Sexton traces the beginnings of the political maneuvering surrounding the construction of a Central American canal. Fish didn’t give a fig for the independence of Nicaraguans, and didn’t bother to include them in negotiations over canal policy with European powers. Neither did he care about Cuba which became the central foreign policy issue of Grant’s presidency, for both terms. There was a lot of pressure to finally annex Cuba and fulfill the prophecy predicted by Jefferson and John Quincy Adams – that it would ultimately fall into American hands. Frederick Douglas was among the supporters of such a policy – in keeping with yet another interpretation of the Monroe Doctrine.  This was a call to intervention in the Ten Year’s War (Cuba’s war for independence) and finally kick the Spanish out of the Western Hemisphere in keeping with the United States’ new antislavery crusade.
However, Fish, who reminds this reader a great deal of Woodrow Wilson, opposed annexation or intervention of an island populated, in his view,  by racial inferiors. Sexton quotes from Fish’s diary for his views on the Cubans as “of a different race and language, unaccustomed to our institutions or self government: we would not wish to incorporate them with us.”

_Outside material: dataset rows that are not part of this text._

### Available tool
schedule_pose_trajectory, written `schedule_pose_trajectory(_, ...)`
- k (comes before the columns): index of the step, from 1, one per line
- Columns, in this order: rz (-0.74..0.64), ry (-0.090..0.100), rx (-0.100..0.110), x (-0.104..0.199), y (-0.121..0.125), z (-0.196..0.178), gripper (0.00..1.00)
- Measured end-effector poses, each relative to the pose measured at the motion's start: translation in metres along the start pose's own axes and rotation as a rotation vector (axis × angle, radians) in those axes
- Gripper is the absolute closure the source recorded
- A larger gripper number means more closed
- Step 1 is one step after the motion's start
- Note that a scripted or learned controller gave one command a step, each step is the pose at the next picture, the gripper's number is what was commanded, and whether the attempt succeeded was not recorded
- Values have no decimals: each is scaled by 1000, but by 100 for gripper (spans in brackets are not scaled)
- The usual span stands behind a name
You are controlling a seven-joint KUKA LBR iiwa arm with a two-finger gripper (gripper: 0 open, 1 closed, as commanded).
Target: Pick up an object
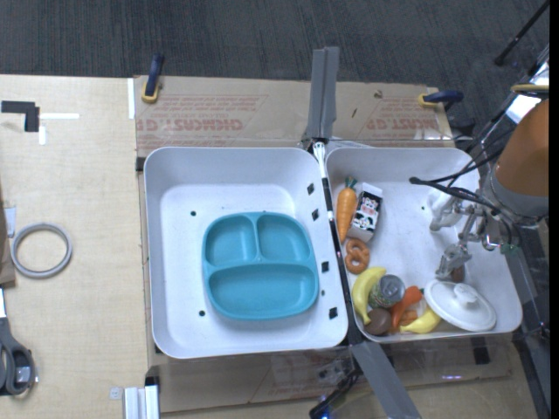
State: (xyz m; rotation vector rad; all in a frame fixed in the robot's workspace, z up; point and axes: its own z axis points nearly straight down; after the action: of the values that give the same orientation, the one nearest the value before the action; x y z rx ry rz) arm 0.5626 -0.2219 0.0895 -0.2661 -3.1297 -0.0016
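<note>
The right bin (410, 153) holds a carrot (347, 212), a small milk carton (367, 212), a pretzel (356, 255), a banana (362, 288), a grey can (388, 289), a small orange piece (407, 305) and a brown item (378, 321). A round white lid (460, 305) lies at the bin's front right. My gripper (452, 263) hangs low over the right side of this bin, just above the lid's far edge and well right of the food pile. Nothing is visibly held.
The left bin (175, 190) contains a blue divided plate (259, 264). A grey bar (323, 94) runs between the bins at the back. A tape roll (39, 250) and scissors (16, 367) lie on the bench at left. Cables (445, 186) trail from the arm.
</note>
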Motion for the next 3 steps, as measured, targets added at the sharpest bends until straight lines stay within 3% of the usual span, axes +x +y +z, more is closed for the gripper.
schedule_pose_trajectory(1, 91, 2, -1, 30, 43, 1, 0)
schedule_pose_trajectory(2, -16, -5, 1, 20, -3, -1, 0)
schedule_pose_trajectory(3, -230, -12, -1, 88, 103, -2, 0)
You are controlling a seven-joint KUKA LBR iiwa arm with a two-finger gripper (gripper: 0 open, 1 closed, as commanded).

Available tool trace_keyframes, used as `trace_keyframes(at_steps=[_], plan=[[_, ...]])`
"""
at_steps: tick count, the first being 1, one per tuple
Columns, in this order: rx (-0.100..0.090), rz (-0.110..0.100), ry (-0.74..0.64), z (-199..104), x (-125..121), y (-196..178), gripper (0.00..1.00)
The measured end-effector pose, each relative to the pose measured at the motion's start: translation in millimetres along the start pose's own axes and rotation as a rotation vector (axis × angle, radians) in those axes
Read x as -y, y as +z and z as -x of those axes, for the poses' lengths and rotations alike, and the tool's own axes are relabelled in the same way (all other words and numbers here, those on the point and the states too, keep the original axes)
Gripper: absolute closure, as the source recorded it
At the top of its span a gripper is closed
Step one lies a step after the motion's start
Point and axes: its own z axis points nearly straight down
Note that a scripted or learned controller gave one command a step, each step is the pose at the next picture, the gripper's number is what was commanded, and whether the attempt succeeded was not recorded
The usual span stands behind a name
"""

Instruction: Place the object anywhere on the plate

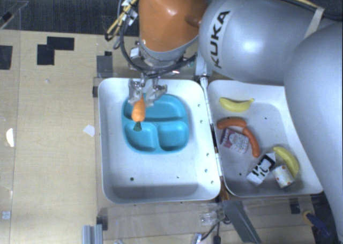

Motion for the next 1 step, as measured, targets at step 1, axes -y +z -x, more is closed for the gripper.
trace_keyframes(at_steps=[1], plan=[[0.001, -0.001, -0.276, 6.5, 5.0, -8.4, 1.0]])
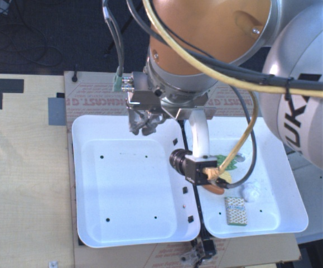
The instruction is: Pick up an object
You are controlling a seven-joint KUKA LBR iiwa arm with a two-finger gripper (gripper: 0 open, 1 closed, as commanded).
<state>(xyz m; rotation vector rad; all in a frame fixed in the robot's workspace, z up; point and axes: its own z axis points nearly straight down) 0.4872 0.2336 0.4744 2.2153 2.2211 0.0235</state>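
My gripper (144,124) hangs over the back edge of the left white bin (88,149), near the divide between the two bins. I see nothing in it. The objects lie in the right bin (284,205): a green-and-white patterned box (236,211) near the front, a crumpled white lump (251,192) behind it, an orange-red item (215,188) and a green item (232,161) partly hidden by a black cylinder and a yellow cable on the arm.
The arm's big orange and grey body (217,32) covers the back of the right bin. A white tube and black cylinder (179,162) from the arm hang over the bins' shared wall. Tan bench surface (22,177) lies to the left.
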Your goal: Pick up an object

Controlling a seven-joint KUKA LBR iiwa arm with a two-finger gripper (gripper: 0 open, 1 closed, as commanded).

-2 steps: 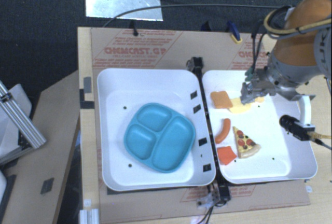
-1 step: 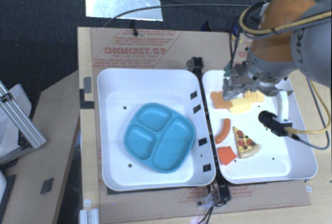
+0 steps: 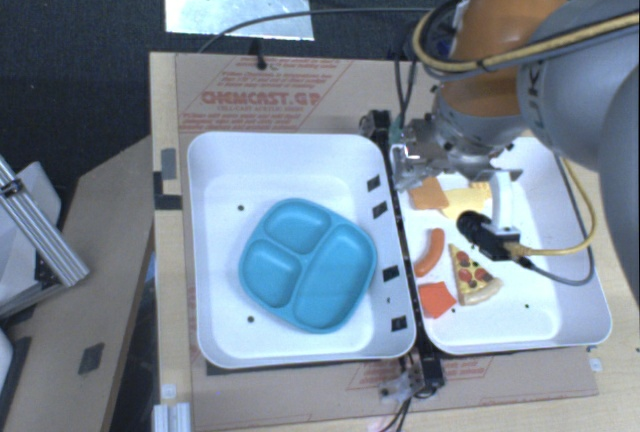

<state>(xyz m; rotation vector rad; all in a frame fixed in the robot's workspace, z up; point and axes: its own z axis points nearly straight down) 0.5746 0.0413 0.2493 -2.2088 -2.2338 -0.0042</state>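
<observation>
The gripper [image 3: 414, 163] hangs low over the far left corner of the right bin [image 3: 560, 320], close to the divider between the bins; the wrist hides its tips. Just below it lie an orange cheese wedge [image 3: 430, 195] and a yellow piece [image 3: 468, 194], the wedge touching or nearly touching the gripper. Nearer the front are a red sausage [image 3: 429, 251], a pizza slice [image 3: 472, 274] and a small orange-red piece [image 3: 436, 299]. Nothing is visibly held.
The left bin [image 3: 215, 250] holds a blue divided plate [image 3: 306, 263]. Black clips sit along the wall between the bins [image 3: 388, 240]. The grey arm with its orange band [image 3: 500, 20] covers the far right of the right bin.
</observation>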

In spite of the multiplicity of interpretations and uses to which the Doctrine was put,  recurring themes appear under almost every presidency from its inception under Monroe and John Quincy Adams through Teddy Roosevelt. Some of these themes are:
There is a lot more in this book than can be adequately covered in scope of this review. There are several chapters on how Teddy Roosevelt transformed the Monroe Doctrine into an instrument of interventionism – again justifying the actions based on the primacy of the United States and a certain elitist view of its obligations. “It is our duty to police these countries in the interest of order and civilization.” In reading the last portion of the book, this reader was reminded of another book titled The Imperial Cruise. Unlike Bradley, Sexton doesn’t seem to have an ax to grind. He doesn’t sugar coat any uncomfortable facts, but he allows the reader to make his own judgments and provides the context in which to do so.
The Monroe Doctrine: Empire and Nation in Nineteenth Century America, provides a great deal to think about. Though its author does an admirable job of maintaining an objective tone, it does leave the reader wondering what might have been if the Doctrine had been interpreted consistently in one direction or another and not been subject to the vagaries of domestic tension over slavery. For instance, would Cuba be better off today if, whatever the justification, the United States had annexed it?